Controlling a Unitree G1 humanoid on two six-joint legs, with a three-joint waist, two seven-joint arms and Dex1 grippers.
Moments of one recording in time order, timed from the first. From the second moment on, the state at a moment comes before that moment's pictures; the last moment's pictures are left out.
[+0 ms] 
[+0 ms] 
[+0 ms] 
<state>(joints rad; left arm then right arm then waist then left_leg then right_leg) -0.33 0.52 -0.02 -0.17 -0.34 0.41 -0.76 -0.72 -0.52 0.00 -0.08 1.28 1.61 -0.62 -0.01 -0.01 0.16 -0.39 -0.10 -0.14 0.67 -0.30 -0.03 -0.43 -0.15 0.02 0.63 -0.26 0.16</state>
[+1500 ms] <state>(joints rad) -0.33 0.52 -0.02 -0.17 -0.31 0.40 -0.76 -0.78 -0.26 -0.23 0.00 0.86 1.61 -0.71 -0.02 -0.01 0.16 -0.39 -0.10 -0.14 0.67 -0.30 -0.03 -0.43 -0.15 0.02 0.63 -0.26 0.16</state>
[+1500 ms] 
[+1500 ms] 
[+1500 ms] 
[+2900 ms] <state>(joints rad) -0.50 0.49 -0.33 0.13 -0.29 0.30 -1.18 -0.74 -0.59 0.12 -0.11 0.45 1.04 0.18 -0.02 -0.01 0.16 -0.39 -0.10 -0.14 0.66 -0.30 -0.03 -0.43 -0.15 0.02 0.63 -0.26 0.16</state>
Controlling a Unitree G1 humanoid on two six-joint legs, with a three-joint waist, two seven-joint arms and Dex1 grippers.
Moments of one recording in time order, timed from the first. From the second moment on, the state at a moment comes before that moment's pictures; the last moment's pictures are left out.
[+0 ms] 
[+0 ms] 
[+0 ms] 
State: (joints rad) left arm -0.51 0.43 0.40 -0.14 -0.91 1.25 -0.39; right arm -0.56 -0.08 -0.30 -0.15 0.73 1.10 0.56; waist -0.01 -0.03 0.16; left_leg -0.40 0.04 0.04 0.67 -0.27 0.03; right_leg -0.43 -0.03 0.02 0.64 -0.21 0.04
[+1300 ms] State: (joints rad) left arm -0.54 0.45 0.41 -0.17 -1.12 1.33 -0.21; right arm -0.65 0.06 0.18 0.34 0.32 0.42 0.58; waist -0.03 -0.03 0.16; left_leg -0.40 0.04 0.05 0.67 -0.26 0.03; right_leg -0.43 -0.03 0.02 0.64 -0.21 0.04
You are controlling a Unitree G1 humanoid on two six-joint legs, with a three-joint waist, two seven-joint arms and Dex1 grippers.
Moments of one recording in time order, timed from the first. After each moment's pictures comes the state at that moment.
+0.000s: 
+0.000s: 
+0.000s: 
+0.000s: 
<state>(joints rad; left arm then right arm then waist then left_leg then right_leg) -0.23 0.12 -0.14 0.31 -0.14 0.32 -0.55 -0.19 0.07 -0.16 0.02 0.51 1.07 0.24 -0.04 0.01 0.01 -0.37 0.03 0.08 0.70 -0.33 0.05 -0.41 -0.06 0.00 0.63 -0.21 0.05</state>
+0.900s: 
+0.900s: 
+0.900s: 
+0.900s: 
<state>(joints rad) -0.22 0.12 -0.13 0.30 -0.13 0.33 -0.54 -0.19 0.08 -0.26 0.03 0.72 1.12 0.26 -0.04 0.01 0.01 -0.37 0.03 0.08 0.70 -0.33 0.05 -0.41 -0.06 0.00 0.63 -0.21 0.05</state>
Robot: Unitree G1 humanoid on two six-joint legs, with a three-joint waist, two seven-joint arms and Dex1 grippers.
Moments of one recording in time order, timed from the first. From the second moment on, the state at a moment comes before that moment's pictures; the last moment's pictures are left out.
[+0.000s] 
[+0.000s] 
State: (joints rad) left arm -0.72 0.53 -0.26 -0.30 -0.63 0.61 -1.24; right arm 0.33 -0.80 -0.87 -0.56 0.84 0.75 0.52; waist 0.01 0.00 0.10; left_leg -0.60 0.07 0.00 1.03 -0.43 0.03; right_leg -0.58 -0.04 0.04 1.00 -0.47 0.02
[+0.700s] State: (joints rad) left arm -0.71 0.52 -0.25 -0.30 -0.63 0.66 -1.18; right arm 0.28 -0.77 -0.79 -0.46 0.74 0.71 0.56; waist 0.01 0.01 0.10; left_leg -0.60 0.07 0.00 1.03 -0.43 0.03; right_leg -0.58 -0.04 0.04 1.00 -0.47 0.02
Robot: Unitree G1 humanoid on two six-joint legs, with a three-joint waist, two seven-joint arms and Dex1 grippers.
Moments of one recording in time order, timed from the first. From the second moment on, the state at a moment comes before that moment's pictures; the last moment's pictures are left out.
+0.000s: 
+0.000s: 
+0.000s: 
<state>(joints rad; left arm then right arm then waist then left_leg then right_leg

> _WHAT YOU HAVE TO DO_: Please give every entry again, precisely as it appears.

> _RESPONSE AREA_:
Controlling a Unitree G1 humanoid on two six-joint legs, with a three-joint waist, two seven-joint arms and Dex1 grippers.
Moments of one recording in time order, timed from the first. From the second moment on, the state at a moment comes before that moment's pictures; the last moment's pictures are left out.
[+0 ms] 
[+0 ms] 
[+0 ms] 
<state>(joints rad; left arm then right arm then waist then left_leg then right_leg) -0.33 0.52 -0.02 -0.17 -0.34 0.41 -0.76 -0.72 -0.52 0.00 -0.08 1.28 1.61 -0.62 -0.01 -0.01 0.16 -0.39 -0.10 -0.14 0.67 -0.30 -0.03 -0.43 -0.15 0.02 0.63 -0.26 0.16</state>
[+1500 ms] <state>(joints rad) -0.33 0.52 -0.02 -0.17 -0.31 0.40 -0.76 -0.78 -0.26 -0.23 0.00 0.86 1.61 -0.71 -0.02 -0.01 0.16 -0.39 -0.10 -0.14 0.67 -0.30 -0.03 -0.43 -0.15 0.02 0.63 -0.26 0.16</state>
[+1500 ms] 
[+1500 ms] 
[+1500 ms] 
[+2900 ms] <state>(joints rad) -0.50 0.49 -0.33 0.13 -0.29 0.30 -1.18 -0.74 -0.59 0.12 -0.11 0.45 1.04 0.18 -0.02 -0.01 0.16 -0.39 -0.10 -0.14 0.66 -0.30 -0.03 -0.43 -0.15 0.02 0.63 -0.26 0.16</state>
Controlling a Unitree G1 humanoid on two six-joint legs, with a three-joint waist, two seven-joint arms and Dex1 grippers.
Moments of one recording in time order, timed from the first. From the second moment on, the state at a moment comes before that moment's pictures; the last moment's pictures are left out.
[+0 ms] 
[+0 ms] 
[+0 ms] 
State: (joints rad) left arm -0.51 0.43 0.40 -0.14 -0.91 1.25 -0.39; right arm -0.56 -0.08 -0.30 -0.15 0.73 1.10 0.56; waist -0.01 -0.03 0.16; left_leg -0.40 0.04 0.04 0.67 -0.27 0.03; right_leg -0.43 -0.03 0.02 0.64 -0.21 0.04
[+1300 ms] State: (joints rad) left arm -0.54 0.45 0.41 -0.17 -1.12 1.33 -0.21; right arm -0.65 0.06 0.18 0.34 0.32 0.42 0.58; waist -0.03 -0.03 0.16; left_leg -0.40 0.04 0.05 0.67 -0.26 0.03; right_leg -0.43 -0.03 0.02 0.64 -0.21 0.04
You are controlling a Unitree G1 humanoid on two six-joint legs, with a three-joint waist, two seven-joint arms and Dex1 grippers.
Moments of one recording in time order, timed from the first. After each moment's pictures comes the state at that moment.
+0.000s: 
+0.000s: 
+0.000s: 
+0.000s: 
<state>(joints rad; left arm then right arm then waist then left_leg then right_leg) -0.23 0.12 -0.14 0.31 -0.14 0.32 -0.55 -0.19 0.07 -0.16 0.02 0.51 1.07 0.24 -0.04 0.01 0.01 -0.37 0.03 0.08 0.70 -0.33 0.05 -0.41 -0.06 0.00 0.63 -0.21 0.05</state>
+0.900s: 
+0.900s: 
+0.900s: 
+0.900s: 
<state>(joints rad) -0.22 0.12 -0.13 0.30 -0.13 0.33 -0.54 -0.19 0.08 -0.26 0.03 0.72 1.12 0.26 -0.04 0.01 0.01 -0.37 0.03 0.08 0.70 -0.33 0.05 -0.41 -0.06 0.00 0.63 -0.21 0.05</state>
Robot: Unitree G1 humanoid on two six-joint legs, with a three-joint waist, two seven-joint arms and Dex1 grippers.
Moments of one recording in time order, timed from the first. From the second moment on, the state at a moment comes before that moment's pictures; the last moment's pictures are left out.
[+0.000s] 
[+0.000s] 
State: (joints rad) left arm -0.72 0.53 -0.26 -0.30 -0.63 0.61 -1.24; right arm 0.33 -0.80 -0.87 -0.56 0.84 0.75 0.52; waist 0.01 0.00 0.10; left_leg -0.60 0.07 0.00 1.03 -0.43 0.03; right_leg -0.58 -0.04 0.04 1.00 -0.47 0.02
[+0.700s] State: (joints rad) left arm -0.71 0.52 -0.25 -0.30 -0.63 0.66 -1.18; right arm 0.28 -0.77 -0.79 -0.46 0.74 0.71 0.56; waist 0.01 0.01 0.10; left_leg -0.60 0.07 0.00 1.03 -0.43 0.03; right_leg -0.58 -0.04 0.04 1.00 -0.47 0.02
Robot: Unitree G1 humanoid on two six-joint legs, with a three-joint waist, two seven-joint arms and Dex1 grippers.
Moments of one recording in time order, timed from the first. From the second moment on, the state at a moment comes before that moment's pictures; the last moment's pictures are left out.
+0.000s: 
+0.000s: 
+0.000s: 
<state>(joints rad; left arm then right arm then waist then left_leg then right_leg

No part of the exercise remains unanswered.